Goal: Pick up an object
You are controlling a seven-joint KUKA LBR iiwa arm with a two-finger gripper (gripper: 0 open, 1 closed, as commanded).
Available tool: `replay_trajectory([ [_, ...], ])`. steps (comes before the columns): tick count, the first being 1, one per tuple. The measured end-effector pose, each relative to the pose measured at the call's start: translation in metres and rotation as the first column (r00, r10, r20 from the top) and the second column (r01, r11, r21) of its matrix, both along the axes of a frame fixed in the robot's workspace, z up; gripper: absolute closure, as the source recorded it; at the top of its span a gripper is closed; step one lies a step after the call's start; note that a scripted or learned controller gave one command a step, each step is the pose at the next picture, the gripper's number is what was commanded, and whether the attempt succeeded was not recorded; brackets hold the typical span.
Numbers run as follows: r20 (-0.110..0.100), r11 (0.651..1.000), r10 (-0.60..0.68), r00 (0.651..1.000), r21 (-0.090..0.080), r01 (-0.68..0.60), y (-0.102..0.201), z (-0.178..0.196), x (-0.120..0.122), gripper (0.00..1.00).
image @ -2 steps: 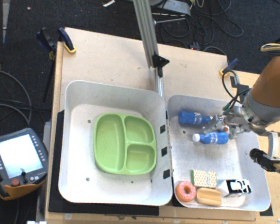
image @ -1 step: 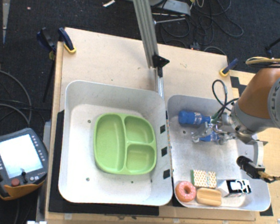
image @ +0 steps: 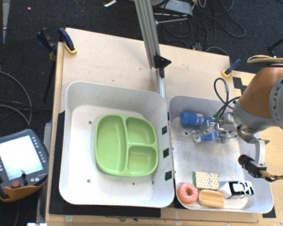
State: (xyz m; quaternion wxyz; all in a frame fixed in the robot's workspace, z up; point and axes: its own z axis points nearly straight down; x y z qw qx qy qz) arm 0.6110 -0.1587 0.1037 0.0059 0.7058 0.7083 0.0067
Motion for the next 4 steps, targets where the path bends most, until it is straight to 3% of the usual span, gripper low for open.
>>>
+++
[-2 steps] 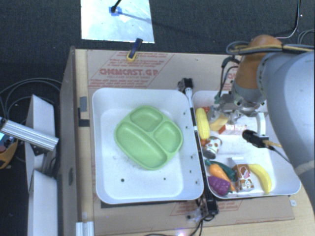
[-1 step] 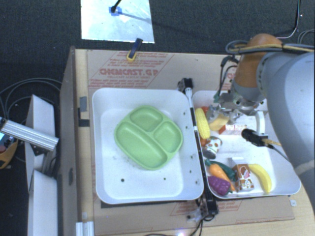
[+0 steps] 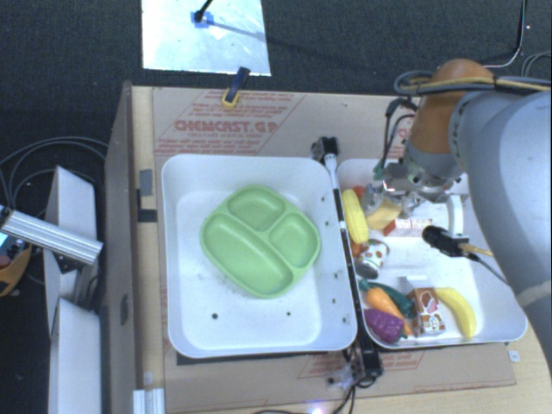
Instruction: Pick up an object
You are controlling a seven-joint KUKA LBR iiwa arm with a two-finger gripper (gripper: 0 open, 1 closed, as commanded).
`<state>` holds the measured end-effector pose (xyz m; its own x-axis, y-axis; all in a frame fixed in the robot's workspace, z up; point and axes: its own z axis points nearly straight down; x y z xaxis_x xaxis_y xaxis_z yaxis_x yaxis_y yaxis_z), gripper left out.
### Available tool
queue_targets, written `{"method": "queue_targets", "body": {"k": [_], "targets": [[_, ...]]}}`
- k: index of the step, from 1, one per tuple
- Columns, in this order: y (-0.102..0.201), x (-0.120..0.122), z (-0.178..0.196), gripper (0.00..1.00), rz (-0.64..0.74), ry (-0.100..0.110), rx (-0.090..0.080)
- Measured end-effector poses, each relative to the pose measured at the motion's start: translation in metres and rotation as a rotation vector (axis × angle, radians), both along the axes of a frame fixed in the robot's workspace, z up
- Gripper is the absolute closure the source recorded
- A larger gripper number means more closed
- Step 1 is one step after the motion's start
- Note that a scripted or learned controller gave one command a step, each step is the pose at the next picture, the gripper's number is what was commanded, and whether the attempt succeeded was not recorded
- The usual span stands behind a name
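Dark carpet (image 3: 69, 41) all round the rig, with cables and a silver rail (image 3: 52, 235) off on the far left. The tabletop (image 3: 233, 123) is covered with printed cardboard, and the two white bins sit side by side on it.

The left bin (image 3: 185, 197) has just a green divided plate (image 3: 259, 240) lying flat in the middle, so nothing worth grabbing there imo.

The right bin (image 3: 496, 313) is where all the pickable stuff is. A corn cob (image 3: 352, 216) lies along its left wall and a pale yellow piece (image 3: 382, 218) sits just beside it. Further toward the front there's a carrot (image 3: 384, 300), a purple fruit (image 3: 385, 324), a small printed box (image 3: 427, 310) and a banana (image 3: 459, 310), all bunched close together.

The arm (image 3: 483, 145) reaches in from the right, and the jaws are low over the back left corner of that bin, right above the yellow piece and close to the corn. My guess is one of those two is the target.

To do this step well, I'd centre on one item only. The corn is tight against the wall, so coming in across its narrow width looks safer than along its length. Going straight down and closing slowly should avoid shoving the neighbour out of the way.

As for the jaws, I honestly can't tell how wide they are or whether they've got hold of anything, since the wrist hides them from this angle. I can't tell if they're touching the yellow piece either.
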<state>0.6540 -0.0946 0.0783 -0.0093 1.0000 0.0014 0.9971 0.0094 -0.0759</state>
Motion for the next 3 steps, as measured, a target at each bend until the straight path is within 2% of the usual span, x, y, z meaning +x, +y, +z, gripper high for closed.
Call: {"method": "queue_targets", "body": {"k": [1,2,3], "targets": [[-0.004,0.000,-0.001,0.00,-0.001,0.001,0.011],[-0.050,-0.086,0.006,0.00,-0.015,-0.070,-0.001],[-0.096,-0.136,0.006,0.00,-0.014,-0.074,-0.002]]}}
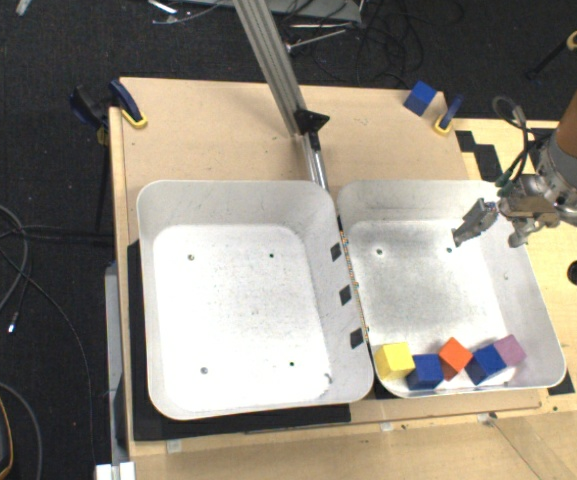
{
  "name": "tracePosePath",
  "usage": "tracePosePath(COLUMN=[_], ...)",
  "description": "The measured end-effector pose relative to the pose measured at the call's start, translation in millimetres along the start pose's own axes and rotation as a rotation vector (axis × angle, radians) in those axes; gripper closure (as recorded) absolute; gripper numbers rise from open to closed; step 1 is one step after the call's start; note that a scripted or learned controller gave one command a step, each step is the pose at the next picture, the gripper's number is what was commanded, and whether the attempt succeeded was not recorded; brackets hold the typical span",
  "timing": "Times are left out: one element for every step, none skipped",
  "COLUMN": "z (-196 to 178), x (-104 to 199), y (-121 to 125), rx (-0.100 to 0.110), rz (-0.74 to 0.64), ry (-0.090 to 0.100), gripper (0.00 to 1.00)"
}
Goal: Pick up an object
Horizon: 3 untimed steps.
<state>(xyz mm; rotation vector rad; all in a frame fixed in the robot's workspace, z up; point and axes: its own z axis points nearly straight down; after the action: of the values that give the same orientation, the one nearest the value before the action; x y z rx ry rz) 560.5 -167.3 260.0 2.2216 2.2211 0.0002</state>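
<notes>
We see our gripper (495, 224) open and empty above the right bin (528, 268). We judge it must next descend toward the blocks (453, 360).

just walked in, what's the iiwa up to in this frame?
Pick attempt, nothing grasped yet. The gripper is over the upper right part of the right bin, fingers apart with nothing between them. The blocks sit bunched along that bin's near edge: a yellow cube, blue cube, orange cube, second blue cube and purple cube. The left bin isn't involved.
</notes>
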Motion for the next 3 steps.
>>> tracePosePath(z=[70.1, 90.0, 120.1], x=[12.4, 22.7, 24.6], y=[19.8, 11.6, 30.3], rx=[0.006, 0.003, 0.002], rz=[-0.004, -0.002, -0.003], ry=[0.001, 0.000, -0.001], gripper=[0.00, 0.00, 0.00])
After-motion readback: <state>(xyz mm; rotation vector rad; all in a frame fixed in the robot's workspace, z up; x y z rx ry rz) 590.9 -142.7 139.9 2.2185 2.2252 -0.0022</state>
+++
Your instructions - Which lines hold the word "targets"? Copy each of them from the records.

Expected output -
Motion for the next 4 steps, targets where the path bends most, until it is straight to 3% of the usual span, gripper low for open.
queue_targets, written `{"method": "queue_targets", "body": {"k": [_], "targets": [[_, ...]]}}`
Call: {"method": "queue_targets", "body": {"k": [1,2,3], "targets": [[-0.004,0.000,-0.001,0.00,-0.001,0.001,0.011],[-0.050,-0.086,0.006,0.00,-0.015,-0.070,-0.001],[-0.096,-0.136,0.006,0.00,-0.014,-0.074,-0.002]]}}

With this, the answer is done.